27 warga masyarakat. Interaksi sosial dapat terjadi baik secara pribadi maupun secara kelembagaan. Secara pribadi terjadi, jika hubungan terjalin sedemikian harmonis sehingga membentuk ikatan emosional. Sedangkan secara kelembagaan terjadi, manakala ada kesamaan tujuan, visi dan misi dalam organisasi. Modal sosial merupakan sesuatu yang abstrak, oleh karena itu pengukuran yang tepat sukar dilakukan. Pengukuran modal sosial dapat meningkatkan pemahaman mengenai fungsi sosial dan bagaimana jaringan dapat digunakan untuk memberikan masukan yang positif kepada individu dan masyarakat (Ali, 2004). Untuk mengukur modal sosial, sampai saat ini belum ada kesepakatan. Namun demikian ada dua pendekatan untuk mengukurnya. Pertama, kita dapat melakukan sensus dengan cara menghitung jumlah group atau kelompok sosial yang ada dan keanggotaan group dalam masyarat. Kedua, dapat juga dengan pendekatan survey dengan cara mengukur derajat kepercayaan dan daya kohesi dalam masyarakat (level of trust and civic engagement) (Syahyuti, 2006). Teknik pengukuran modal sosial sampai saat ini lebih bersifat subjektif seperti: ukuran kepercayaan terhadap individu, pelibatan ahli/masyarakat dalam suatu organisasi, semangat sukarela dan sebagainya. Modal sosial merupakan suatu bidang yang universal, karena itu modal sosial dapat dihubungkan dengan berbagai aspek kehidupan misalnya kesehatan, pertumbuhan ekonomi, integrasi lingkungan dan globalisasi. Berdasarkan penelusuran yang penulis lakukan terhadap beberapa literatur, sampai saat ini belum ada kesepakatan/konsensus tentang cara untuk mengukur modal sosial, mengapa? Biasanya secara intuitif arti tingkat/jumlah yang ada pada modal sosial (tanpa menghiraukan jenis atau skala) pengukuran kuantitatif telah terbukti agak rumit, hal ini disebabkan metrik yang berbeda untuk fungsi yang berbeda. Modal sosial tidak hanya mengukur hubungan antara orang dan komunitas mereka, tetapi juga hubungan antara warga dengan teman-hewan mereka. Robert Putnam (1993) mengklaim dalam bukunya Bowling Alone bahwa peningkatan dalam persahabatan dengan hewan peliharaan juga meningkatkan kekuatan pada obligasi masyarakat. Berinteraksi dengan sesama pemilik hewan peliharaan dan

28 warga di taman anjing lokal misalnya, menjadi "teman terbaik" dan dapat membuat jaringan untuk menjembatani hubungan yang berpusat di sekitar kesamaan kepemilikan hewan peliharaan.

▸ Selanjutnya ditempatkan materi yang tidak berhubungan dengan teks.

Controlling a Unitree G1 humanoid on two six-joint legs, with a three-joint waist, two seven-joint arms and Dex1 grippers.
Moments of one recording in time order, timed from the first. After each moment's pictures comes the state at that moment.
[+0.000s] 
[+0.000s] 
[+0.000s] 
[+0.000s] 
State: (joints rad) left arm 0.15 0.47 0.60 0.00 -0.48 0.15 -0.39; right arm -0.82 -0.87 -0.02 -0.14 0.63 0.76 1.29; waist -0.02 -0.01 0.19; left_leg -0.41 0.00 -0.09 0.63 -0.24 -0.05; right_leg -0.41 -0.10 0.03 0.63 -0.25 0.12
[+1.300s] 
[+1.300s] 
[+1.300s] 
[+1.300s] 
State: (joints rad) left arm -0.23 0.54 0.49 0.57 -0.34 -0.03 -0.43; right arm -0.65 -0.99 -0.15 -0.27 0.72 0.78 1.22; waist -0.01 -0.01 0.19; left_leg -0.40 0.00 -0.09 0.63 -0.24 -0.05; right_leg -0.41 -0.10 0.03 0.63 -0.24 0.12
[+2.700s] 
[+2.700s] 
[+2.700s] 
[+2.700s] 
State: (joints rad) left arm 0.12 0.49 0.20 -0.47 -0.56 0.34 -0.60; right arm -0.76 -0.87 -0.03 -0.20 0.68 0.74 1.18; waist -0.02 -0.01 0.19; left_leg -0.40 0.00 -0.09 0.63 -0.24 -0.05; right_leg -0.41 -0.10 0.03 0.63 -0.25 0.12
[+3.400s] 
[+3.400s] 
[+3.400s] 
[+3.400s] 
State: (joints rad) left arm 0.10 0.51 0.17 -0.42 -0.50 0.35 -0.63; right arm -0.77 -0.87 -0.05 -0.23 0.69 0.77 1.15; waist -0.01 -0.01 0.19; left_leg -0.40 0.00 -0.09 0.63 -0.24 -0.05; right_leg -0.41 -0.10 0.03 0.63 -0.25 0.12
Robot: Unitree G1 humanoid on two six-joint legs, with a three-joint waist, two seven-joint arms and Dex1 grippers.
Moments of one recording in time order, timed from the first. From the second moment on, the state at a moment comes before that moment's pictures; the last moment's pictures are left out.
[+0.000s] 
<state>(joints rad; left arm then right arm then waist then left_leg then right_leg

Sosiolog Carl L. Bankston dan Zhou Min (2004) berpendapat bahwa salah satu alasan modal sosial sangat sulit untuk diukur adalah bahwa hal itu bukanlah tingkat individu ataupun kelompok tingkat fenomena, tapi satu yang muncul di tingkat analisis sebagai individu berpartisipasi dalam kelompok. Mereka berpendapat bahwa metafora "modal" bisa menyesatkan karena tidak seperti modal finansial, yang merupakan sumber daya yang dimiliki oleh seorang individu, manfaat dari bentuk organisasi sosial tidak dimiliki oleh aktor, tetapi hasil partisipasi aktor dalam advantageously terorganisir kelompok. Dari uraian dan pendapat ahli mengenai teknik mengukur modal sosial sebagaimana dijelaskan di atas, adalah merupakan tantangan tersendiri bagi kalangan ilmuwan/peneliti/akademisi dan perguruan tinggi untuk melakukan kajian/analisis lebih mendalam serta melakukan keberanian penetrasi hingga ditemukannya suatu cara bagaimana teknik mengukur modal sosial yang tepat, efisien dan efektif serta disepakati bersama guna kepentingan ilmu pengetahuan dimasa yang akan datang.